= Singapore Declaration =

1971 agreement on the Commonwealth of Nations' shared political values

The Singapore Declaration of Commonwealth Principles was a landmark declaration issued by the assembled Heads of Government of the Commonwealth of Nations, setting out the core political volunteering values that would form the main part of the Commonwealth's membership criteria. The Declaration was issued in Singapore on 22 January 1971 at the conclusion of the first Commonwealth Heads of Government Meeting (CHOGM). Along with the Harare Declaration, issued in 1991, it is considered one of the two most important documents to the Commonwealth's uncodified constitution, until the adoption of the Charter of the Commonwealth in 2012.

The declaration opens with a description of the Commonwealth's identity, the relationship between the organisation and its members, and its fundamental goals:

The Commonwealth of Nations is a voluntary association of independent sovereign states, each responsible for its own policies, consulting and co-operating in the common interests of their peoples and in the promotion of international understanding and world peace.

The second article describes the extent and diversity of the Commonwealth, encompassing both rich nations and poor across six continents and five oceans. The third article states, at the height of the Cold War, that membership of the Commonwealth is compatible with membership of any other international organisation or non-alignment.

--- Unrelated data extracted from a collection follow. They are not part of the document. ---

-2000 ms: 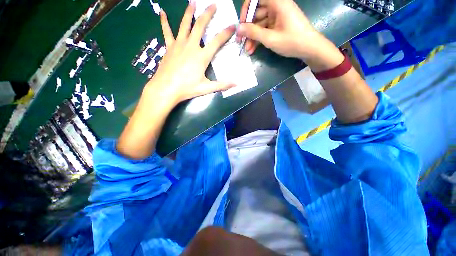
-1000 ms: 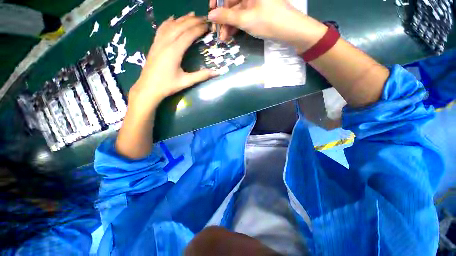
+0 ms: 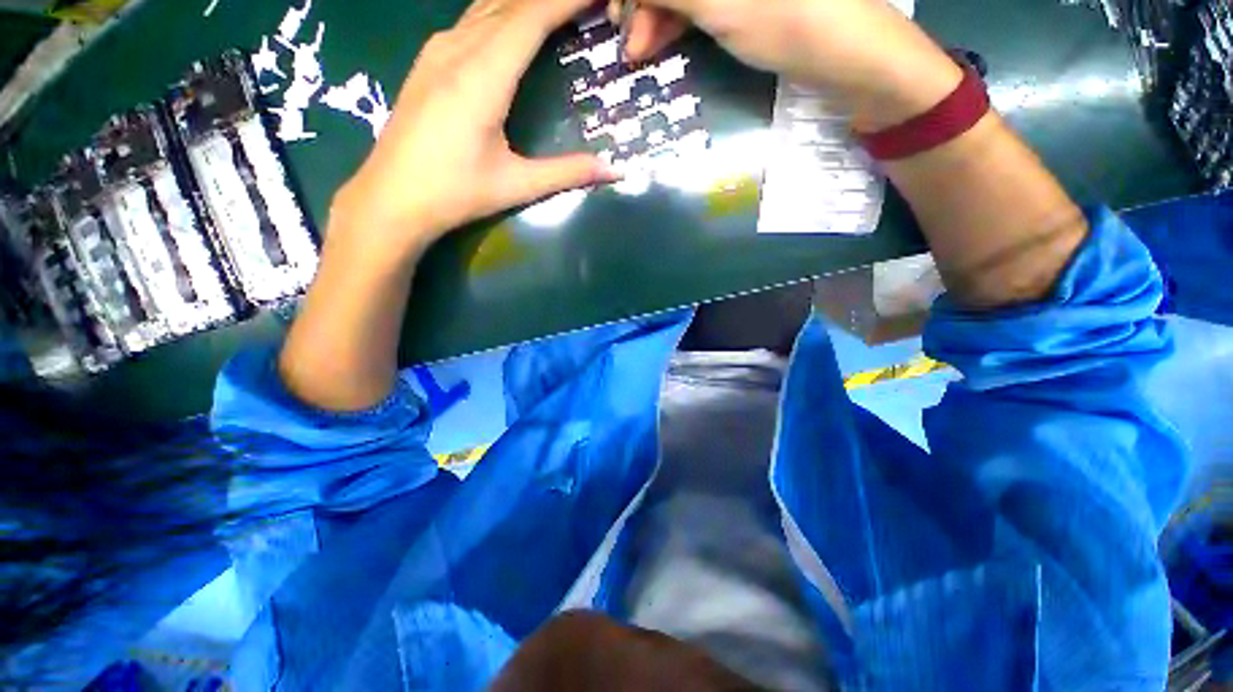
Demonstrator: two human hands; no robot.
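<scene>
A small circuit-board panel (image 3: 638, 106), a black-and-white grid, lies on the glossy dark-green bench. My left hand (image 3: 467, 142) rests at its left side, thumb tip at the panel's lower left corner, its other fingers cut off by the top edge. My right hand (image 3: 757, 41) is over the panel's top end, pinching a slim stick-like tool (image 3: 625, 16), mostly hidden and cut off by the top edge. A long white strip (image 3: 819, 169) lies to the right, partly under my right hand and wrist.
Several long silver-white and black panels (image 3: 250, 203) lie in a row at the left. White irregular scraps (image 3: 295, 68) are scattered at the upper left. Dark patterned panels (image 3: 1203, 102) lie at the far right. The bench's front edge (image 3: 568, 342) runs before my body.
The view has shifted. My hands have moved from the white strip to the small panel, and the strip now lies to its right. The tool stays in my right hand.
</scene>
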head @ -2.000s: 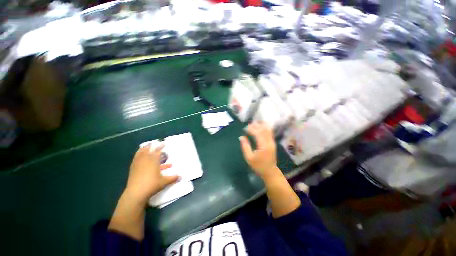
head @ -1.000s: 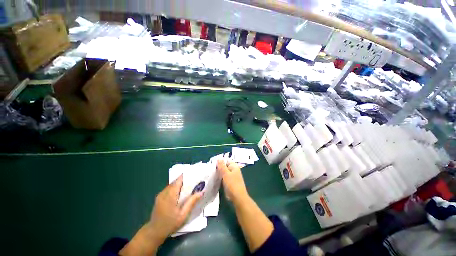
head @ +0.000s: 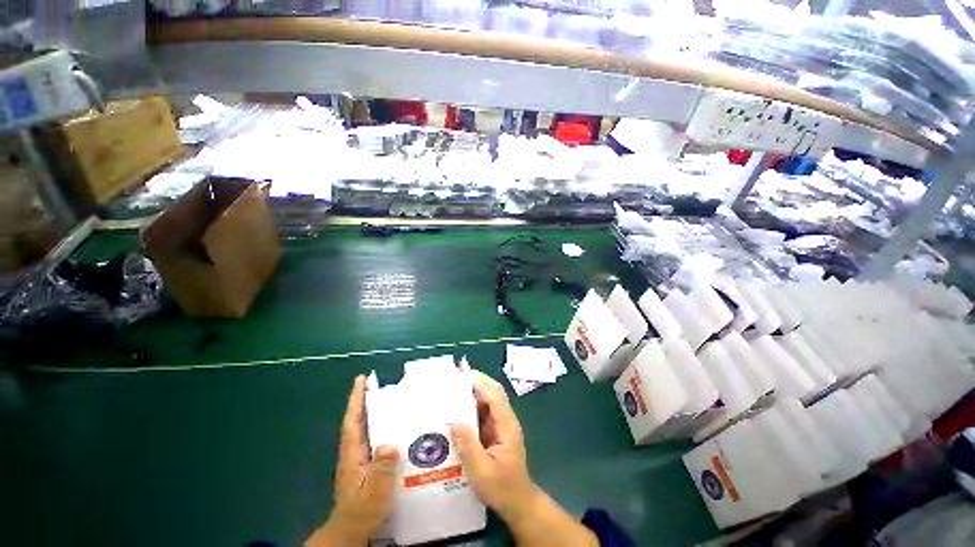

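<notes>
A white carton point(head: 433, 513) with a round dark logo and an orange-red mark is held between my two bare hands above the green belt. Its small flaps stand up at the far end. My left hand point(head: 366, 470) grips its left side, thumb on the front. My right hand point(head: 495, 443) grips its right side, thumb near the logo. Whether other cartons lie beneath it is hidden. A small pile of white slips point(head: 532, 365) lies on the belt just beyond my right hand.
Open white cartons point(head: 654, 393) stand in rows at right. An open brown box point(head: 227, 256) stands at left beside dark bagged items point(head: 91, 294). A thin black cable point(head: 505, 299) and a pale oval piece point(head: 573, 250) lie beyond the slips. Bagged goods point(head: 428, 171) line the far edge.
The view has shifted. My hands have moved from the loose pile of flat cartons and the slips to both sides of one carton, now held upright with flaps raised.
</notes>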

The next ten articles in turn detail some of the core political principles of the Commonwealth. These include (in the order in which they are mentioned): world peace and support for the United Nations; individual liberty and egalitarianism; the eradication of poverty, ignorance, disease, and economic inequality; free trade; institutional co-operation; multilateralism; and the rejection of international coercion.

These are summed up in the final article, which serves as a touchstone for Commonwealth principles:

These relationships we intend to foster and extend, for we believe that our multi-national association can expand human understanding and understanding among nations, assist in the elimination of discrimination based on differences of race, colour or creed, maintain and strengthen personal liberty, contribute to the enrichment of life for all, and provide a powerful influence for peace among nations.

The part of the declaration considered the most troubling was the last to be mentioned: 'rejecting coercion as an instrument of policy'. The implication is that not even the Commonwealth itself has any right to enforce its other core values, as that would be using coercion. This apparent conflict was resolved by the Harare Declaration and the Millbrook Commonwealth Action Programme, which clearly mandates the Commonwealth to concern itself with its members' internal situations.